China would use the pipelines to import crude oil and petroleum products from Persian Gulf producers. Prior to the 2011 imposition of U.S. and international sanctions on Iran, China was one of the largest importers of Iranian oil and is keen to reinvigorate energy trade with Tehran, in anticipation of the lifting of the sanctions as a result of a proposed deal on Iran’s nuclear program.

China has offered to finance the construction of Pakistan’s stretch of a pipeline to carry Iranian natural gas imports that would fuel the generation of 3,500 megawatts of electricity.

“It is difficult to overestimate what these planned Chinese investments and assistance mean to Pakistan. These are projects of truly strategic nature that serve both the interests of China and Pakistan,” said Arif Rafiq, president of Vizier Consulting, which offers advice on political and strategic risk in South Asia and the Middle East.

The planned Chinese investments dwarf American efforts, which included about $2 billion to help finance the installation of 1,500 megawatts of electricity generation capacity.
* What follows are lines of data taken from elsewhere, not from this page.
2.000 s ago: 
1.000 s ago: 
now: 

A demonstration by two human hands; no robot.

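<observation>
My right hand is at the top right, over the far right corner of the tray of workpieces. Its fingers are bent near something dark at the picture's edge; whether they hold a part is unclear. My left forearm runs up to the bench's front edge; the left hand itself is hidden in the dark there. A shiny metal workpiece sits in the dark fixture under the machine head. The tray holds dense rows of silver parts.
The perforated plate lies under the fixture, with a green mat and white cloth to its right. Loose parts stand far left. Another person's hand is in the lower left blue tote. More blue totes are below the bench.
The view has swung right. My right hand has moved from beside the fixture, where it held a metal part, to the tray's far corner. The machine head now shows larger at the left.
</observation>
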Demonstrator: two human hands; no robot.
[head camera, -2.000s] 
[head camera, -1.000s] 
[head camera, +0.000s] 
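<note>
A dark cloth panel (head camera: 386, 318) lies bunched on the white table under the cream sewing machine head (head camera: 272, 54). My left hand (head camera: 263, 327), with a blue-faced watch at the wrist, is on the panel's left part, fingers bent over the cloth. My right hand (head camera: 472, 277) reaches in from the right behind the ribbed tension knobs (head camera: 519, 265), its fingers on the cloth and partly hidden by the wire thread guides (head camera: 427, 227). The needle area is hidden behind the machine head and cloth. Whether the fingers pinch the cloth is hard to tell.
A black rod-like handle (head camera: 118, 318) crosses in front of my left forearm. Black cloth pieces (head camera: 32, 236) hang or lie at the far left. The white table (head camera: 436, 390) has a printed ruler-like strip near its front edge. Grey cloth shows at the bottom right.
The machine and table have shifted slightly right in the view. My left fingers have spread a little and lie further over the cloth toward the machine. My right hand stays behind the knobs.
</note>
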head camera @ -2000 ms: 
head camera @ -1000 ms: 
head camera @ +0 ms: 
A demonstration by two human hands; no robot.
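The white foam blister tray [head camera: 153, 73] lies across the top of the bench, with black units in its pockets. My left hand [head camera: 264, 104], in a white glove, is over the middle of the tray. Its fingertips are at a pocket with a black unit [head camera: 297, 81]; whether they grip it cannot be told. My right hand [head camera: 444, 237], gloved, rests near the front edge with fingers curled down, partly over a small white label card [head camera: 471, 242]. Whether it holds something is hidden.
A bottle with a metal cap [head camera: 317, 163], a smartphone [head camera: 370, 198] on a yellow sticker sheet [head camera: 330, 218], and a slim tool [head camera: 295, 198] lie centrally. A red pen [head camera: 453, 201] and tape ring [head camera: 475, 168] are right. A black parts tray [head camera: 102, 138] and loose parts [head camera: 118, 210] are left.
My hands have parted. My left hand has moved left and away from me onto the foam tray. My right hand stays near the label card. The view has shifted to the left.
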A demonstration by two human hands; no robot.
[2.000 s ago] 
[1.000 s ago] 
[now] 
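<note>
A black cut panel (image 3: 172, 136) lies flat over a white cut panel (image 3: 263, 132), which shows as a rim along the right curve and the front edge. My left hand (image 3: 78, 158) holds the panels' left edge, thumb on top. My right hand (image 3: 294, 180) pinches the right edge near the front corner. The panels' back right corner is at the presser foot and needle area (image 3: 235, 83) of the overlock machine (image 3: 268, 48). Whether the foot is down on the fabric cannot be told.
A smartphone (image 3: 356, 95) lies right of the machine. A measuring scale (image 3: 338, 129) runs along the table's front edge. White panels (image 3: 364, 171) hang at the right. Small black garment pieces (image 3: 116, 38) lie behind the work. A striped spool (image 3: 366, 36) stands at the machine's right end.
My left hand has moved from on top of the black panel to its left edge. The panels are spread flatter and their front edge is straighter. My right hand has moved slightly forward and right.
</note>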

China plans to invest $15.5 billion to supply 10,400 megawatts from mostly coal-fueled power generation projects by 2018, and a further $18.3 billion to add 6,600 megawatts capacity more after that.

“China is a filling a void left by a departing U.S., which never quite had the interest, aptitude, or political support at home to pursue projects of strategic significance in Pakistan,” said Rafiq, who’s also an adjunct scholar at the Middle East Institute, a Washington think tank.

Xi will also finalize the sale of eight conventionally powered Chinese submarines to Pakistan, at a cost of between $5 and $6 billion, and may sweeten the deal by offering to build a submarine refueling and maintenance station at Gwadar that would also be available to the Chinese submarines.

China has yet to approve Pakistan’s request last year to acquire four nuclear-powered submarines capable of launching ballistic missiles carrying nuclear and conventional warheads.

The Chinese investment in Pakistan is viewed with concern by neighboring India, which has fought wars with both countries.

“The submarine and Gwadar port deals are intended to contain India and help China project powers in the Indian Ocean, which is increasing critical for Chinese maritime ambitions. The close defense relationship with Pakistan not only constrains India’s options, but also allows China to achieve its strategic aim in the region,” said Harsh V. Pant, a professor of international relations at King’s College London, a British university.

India has begun trials of a domestically-developed, nuclear weapons-capable submarine, which would complete its triumvirate of air, land and sea-based strategic forces targeting China and Pakistan.

China is playing its cards cautiously, ahead of a May visit by Indian Prime Minister Nirender Modi because “many in Beijing believe the Modi administration is their best bet to achieve a lasting solution to their vexed border disputes,” Pant said.

“Balancing its all-weather partnership with Pakistan with a stable major-power relationship with India will be a priority for Beijing,” he said.